回到屋裡,蓮心扶著蘇知微坐下,“姑娘,您彆氣,奴婢再想辦法。”

“寶盈閣真沒有人參了?”蘇知微問。

“這……”

“有什麼話就說。”

“奴婢出來的時候分明見東院拿走了一支,奴婢再去問,裡面人說是專門給老夫人買的,沒有夫人您的份兒。”

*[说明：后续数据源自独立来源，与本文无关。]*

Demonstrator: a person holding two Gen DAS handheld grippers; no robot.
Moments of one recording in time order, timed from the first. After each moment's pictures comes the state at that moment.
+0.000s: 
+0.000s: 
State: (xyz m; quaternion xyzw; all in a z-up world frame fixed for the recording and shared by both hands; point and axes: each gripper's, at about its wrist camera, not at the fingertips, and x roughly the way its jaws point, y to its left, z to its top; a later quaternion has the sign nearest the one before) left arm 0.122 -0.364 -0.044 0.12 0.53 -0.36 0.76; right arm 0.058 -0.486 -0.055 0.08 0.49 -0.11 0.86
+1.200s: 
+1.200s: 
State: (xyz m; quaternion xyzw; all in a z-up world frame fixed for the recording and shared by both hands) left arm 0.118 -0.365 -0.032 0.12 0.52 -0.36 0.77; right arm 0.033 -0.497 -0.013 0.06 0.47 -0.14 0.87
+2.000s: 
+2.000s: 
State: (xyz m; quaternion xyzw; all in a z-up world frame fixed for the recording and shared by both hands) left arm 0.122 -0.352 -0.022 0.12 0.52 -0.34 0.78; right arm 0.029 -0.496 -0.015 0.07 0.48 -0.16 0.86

蘇知微呵了一聲,“這宅子原是姓蘇啊,如今我倒成了寄人籬下的外人。”

蘇知微仔細問了蓮心,知蘇家之前的奴僕因被江家排擠而分配到外面做粗活了。

“你去找幾個年輕壯實的來。”

“姑娘,您要做什麼?”

“將白婆子抓起來,送官!”

約莫半個時辰後,院裡吵了起來。蘇知微讓蓮心扶著出去,但見那白婆子被幾個穿著粗布短打的年輕小夥綁了起來。

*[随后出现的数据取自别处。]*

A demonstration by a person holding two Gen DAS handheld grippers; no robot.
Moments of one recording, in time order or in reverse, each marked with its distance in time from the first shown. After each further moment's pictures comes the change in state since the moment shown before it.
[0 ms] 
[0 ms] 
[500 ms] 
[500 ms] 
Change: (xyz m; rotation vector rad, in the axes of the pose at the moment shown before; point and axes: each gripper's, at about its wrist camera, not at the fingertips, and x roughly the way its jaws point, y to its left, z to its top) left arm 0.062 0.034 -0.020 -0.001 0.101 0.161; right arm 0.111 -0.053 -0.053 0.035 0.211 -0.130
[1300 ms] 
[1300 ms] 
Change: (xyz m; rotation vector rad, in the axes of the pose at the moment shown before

白婆子掙扎不開,破口大罵:“你們這幫賤東西,我可是老夫人身邊的人,你們敢碰我,回頭把你們手腳都砍了,扔荒山野嶺喂狼去!”

“白嬤嬤,讓他們綁你的,是我。”蘇知微道。

白嬤嬤瞪大眼睛看向蘇知微,“夫人這是什麼意思?”

“白嬤嬤做了什麼,你自己不知?”

“奴婢做了什麼?”

“嘖嘖,我那私庫有兩把鑰匙,一把在你手裡吧,我今日發現裡面少了不少寶貝,定是你偷的,對不對?”

白嬤嬤一臉心虛,“我沒拿!”

“你拿沒拿,等會兒去官府交代吧。”

見蘇知微動真格了,白嬤嬤嚇得夠嗆,忙讓其他僕從去找老夫人。

而剛出院子,江母和江映畫就趕來了。

江母怒喝一聲,“蘇知微,你又耍什麼么蛾子?”

蘇知微裝作無辜,“婆母不問青紅皂白,開口就訓斥於我,不合適吧?”

江母沉下一口氣,問那白嬤嬤,“怎麼回事?”

“老夫人,您可得給奴婢做主啊,夫人她冤枉我,說我偷了她私庫的寶貝。”說完白嬤嬤瞄了江映畫一眼。

江母自然知道蘇知微沒有冤枉白嬤嬤,只是白嬤嬤拿這些東西,卻是江映畫教唆的,東西也在她那兒。

“哦,對了,尤其那八珍蓮花瓔珞,當間鑲嵌一顆東海黑珍珠,世間少有,價值不可估量。”

說著,蘇知微看向江映畫,而那瓔珞此時就戴在她脖子上。

江映畫聞言,下意識用手捂住那瓔珞。

“咦,二妹脖子上戴的這瓔珞,似是眼熟啊。”蘇知微淡淡道。